#### TASK GOAL:
This exercise calls for the data below to be retyped exactly, minus any images.

#### INFORMATION PROVIDED:
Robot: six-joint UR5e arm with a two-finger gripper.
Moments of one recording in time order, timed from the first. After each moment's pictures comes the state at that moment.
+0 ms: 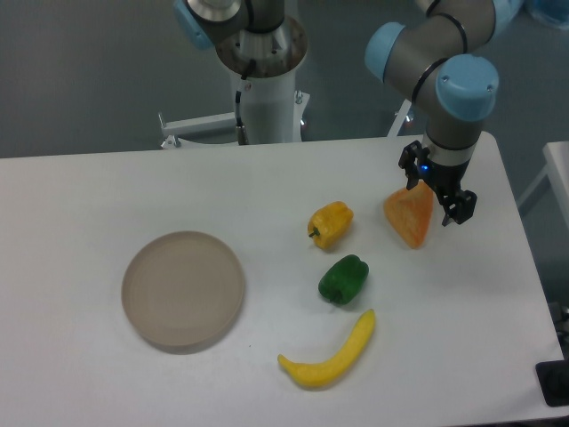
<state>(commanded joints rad) 2.51 -1.94 -1.50 -1.20 1.61 1.65</state>
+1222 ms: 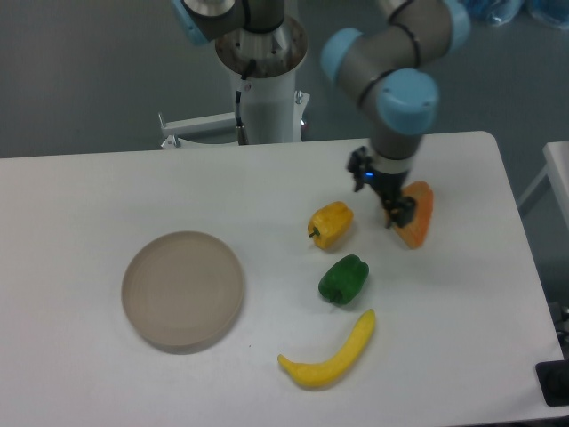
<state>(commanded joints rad) 2.35 -1.79 -1.75 -1.18 1.58 1.48</state>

#### REPLY TO THE EXERCISE:
Robot: six-joint UR5e arm with a two-finger gripper.
Moments of one recording in time order, timed from the first. After each moment's pictures comes the state at that moment.
+0 ms: 
<state>(commanded joints rad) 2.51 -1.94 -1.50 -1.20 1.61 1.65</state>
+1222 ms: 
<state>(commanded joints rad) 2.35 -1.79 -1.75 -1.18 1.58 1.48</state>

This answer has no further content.